- _INSTRUCTIONS TO FOLLOW_
Type out the entries again, matching each one exactly.

(Data items)

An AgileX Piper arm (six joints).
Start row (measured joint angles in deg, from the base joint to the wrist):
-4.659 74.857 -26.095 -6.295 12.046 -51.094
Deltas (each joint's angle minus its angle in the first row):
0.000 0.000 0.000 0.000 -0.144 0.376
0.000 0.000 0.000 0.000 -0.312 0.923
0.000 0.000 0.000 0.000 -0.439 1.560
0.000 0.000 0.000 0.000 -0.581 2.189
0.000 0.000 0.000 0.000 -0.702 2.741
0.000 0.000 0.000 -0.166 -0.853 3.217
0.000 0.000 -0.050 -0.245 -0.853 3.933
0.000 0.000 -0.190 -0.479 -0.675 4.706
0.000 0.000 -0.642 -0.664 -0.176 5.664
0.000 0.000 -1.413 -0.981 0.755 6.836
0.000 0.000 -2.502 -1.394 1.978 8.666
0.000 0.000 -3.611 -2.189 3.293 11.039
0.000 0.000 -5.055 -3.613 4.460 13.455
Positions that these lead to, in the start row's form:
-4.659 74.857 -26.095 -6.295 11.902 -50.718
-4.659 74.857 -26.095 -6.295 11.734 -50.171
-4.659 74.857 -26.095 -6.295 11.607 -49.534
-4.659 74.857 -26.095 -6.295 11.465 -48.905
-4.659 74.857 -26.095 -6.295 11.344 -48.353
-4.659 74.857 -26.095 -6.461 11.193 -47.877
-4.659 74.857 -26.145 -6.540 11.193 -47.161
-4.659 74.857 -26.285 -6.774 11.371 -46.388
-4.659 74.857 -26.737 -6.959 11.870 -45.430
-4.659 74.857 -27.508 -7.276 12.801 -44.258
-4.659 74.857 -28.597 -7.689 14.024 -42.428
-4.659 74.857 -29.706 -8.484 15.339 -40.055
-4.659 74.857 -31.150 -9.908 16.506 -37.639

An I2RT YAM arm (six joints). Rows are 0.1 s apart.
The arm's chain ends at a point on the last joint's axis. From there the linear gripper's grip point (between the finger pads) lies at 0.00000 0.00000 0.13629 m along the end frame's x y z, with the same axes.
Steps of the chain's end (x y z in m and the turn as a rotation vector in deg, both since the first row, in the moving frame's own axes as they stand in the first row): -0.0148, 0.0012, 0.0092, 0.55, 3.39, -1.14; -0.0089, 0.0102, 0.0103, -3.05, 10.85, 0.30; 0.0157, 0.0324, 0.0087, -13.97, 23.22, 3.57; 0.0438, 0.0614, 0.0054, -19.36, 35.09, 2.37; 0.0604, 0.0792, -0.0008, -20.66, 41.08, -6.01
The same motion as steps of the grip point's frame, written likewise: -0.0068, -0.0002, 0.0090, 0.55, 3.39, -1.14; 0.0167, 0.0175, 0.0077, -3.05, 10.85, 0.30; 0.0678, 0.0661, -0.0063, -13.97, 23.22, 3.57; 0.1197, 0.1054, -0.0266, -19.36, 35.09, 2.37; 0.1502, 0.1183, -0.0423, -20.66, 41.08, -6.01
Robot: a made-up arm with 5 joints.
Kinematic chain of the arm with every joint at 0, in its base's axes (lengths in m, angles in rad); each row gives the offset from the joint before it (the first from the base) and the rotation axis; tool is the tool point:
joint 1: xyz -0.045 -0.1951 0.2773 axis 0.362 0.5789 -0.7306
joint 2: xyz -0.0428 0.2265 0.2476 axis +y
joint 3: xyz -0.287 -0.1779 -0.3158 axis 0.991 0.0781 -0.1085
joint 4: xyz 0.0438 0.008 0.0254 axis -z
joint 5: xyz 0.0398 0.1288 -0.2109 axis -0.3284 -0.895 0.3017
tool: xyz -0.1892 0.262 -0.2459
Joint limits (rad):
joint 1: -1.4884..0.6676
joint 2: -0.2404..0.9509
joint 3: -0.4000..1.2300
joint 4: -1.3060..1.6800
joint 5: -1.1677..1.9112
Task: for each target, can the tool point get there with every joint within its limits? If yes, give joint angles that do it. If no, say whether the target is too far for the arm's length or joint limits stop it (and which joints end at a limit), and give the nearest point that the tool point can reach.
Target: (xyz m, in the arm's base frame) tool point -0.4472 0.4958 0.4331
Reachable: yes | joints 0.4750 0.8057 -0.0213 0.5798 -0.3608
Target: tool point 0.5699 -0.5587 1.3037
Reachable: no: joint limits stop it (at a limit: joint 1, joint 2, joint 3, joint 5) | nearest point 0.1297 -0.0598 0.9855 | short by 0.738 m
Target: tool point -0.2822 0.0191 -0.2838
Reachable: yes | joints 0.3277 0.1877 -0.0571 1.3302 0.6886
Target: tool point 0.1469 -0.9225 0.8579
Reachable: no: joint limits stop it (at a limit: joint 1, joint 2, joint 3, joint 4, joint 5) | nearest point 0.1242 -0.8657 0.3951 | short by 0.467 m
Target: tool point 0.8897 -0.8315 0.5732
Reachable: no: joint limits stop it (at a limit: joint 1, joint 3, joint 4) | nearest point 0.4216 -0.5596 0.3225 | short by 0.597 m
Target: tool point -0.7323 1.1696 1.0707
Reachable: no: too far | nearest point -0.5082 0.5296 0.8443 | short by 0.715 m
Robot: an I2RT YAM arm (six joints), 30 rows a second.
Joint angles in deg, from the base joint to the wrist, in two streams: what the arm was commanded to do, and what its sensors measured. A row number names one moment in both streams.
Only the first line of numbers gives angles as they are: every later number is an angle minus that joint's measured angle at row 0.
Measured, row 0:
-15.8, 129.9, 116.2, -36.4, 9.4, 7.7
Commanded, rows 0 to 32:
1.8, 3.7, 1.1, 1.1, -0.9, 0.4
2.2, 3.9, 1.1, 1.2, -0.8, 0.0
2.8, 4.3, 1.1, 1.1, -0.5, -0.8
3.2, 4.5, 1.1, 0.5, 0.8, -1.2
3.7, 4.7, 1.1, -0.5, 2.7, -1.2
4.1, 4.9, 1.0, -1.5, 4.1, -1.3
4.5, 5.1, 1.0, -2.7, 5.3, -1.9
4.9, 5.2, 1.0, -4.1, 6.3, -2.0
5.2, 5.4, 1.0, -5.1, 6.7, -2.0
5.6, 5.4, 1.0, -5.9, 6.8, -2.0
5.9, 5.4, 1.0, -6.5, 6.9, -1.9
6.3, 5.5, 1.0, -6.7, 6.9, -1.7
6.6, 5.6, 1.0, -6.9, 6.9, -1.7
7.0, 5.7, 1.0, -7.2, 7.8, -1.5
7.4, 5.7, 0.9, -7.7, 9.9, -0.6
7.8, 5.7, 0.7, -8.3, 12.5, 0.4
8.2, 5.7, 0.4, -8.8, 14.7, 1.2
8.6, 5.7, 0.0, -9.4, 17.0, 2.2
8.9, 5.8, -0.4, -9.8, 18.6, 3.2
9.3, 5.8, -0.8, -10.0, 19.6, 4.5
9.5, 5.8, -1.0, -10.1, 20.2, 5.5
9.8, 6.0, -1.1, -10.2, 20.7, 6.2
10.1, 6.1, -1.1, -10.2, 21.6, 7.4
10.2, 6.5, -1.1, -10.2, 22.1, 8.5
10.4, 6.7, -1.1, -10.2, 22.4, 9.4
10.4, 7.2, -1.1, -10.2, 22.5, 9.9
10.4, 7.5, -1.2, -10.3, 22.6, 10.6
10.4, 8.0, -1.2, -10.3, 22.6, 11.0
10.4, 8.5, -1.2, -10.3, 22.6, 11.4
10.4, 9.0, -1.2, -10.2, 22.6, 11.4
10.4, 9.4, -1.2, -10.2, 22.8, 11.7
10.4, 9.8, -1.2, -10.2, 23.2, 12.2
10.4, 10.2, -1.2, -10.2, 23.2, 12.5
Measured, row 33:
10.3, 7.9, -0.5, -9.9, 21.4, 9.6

- _REPLY_
An AgileX Piper arm (six joints).
Start row (measured joint angles in deg, from the base joint to the wrist):
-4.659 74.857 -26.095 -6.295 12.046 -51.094
Deltas (each joint's angle minus its angle in the first row):
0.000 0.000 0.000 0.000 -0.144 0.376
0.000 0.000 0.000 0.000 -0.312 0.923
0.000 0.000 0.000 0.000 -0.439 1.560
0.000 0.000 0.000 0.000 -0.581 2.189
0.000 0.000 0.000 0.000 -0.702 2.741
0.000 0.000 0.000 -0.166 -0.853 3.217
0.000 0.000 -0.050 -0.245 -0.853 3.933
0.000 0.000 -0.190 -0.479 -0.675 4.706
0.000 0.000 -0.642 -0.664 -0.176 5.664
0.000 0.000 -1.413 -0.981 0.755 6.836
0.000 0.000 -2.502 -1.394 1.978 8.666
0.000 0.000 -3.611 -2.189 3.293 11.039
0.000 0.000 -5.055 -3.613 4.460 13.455
Positions that these lead to, in the start row's form:
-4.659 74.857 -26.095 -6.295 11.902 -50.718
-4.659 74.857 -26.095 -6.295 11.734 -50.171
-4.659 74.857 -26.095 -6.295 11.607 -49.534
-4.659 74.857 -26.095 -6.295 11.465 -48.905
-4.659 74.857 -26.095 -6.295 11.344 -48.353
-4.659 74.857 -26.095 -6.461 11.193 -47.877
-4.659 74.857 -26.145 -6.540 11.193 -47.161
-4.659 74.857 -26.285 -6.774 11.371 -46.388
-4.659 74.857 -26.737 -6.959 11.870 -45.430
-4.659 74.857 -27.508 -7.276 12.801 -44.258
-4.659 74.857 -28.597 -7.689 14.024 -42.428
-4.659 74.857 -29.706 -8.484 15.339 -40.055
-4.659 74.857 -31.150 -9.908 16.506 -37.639

An I2RT YAM arm (six joints). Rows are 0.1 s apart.
The arm's chain ends at a point on the last joint's axis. From there the linear gripper's grip point (between the finger pads) lies at 0.00000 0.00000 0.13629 m along the end frame's x y z, with the same axes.
Steps of the chain's end (x y z in m and the turn as a rotation vector in deg, both since the first row, in the moving frame's own axes as they stand in the first row): -0.0148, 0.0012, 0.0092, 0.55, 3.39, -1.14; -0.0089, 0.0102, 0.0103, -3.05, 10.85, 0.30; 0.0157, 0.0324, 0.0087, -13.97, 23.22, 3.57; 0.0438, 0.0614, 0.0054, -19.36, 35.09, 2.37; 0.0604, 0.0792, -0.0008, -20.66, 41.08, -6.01
The same motion as steps of the grip point's frame, written likewise: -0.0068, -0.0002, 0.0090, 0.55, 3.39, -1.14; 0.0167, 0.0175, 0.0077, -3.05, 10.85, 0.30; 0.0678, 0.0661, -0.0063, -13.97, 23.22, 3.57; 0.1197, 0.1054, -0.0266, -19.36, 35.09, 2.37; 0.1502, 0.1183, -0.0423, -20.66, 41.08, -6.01
Robot: a made-up arm with 5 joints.
Kinematic chain of the arm with every joint at 0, in its base's axes (lengths in m, angles in rad); each row gives the offset from the joint before it (the first from the base) and the rotation axis; tool is the tool point:
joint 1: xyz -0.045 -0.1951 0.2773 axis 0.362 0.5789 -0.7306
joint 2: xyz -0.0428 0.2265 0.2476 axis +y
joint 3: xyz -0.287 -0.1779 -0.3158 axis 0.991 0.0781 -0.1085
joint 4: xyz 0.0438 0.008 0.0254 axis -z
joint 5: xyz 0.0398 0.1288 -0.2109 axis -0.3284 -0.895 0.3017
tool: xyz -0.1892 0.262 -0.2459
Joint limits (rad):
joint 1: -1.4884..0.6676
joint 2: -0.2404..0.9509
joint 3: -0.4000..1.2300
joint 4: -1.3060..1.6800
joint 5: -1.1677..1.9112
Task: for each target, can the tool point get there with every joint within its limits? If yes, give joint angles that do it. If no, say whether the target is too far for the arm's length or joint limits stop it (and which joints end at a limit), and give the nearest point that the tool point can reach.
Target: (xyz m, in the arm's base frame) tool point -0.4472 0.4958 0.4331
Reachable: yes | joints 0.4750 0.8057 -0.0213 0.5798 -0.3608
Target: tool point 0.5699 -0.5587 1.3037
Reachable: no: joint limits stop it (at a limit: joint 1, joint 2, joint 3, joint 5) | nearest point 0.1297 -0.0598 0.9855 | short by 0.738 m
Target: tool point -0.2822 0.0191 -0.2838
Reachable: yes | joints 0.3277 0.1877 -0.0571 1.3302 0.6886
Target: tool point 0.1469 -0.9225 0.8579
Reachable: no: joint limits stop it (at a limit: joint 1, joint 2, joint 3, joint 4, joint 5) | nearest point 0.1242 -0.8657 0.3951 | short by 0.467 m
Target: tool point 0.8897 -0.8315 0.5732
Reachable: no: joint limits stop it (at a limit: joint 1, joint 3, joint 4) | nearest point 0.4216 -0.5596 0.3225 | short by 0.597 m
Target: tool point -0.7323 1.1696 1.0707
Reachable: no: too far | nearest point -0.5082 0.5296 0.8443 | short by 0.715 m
Robot: an I2RT YAM arm (six joints), 30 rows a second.
Joint angles in deg, from the base joint to the wrist, in two streams: what the arm was commanded to do, and what its sensors measured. A row number names one moment in both streams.
Only the first line of numbers gives angles as they are: every later number is an angle minus that joint's measured angle at row 0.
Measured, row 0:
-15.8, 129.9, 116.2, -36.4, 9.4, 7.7
Commanded, rows 0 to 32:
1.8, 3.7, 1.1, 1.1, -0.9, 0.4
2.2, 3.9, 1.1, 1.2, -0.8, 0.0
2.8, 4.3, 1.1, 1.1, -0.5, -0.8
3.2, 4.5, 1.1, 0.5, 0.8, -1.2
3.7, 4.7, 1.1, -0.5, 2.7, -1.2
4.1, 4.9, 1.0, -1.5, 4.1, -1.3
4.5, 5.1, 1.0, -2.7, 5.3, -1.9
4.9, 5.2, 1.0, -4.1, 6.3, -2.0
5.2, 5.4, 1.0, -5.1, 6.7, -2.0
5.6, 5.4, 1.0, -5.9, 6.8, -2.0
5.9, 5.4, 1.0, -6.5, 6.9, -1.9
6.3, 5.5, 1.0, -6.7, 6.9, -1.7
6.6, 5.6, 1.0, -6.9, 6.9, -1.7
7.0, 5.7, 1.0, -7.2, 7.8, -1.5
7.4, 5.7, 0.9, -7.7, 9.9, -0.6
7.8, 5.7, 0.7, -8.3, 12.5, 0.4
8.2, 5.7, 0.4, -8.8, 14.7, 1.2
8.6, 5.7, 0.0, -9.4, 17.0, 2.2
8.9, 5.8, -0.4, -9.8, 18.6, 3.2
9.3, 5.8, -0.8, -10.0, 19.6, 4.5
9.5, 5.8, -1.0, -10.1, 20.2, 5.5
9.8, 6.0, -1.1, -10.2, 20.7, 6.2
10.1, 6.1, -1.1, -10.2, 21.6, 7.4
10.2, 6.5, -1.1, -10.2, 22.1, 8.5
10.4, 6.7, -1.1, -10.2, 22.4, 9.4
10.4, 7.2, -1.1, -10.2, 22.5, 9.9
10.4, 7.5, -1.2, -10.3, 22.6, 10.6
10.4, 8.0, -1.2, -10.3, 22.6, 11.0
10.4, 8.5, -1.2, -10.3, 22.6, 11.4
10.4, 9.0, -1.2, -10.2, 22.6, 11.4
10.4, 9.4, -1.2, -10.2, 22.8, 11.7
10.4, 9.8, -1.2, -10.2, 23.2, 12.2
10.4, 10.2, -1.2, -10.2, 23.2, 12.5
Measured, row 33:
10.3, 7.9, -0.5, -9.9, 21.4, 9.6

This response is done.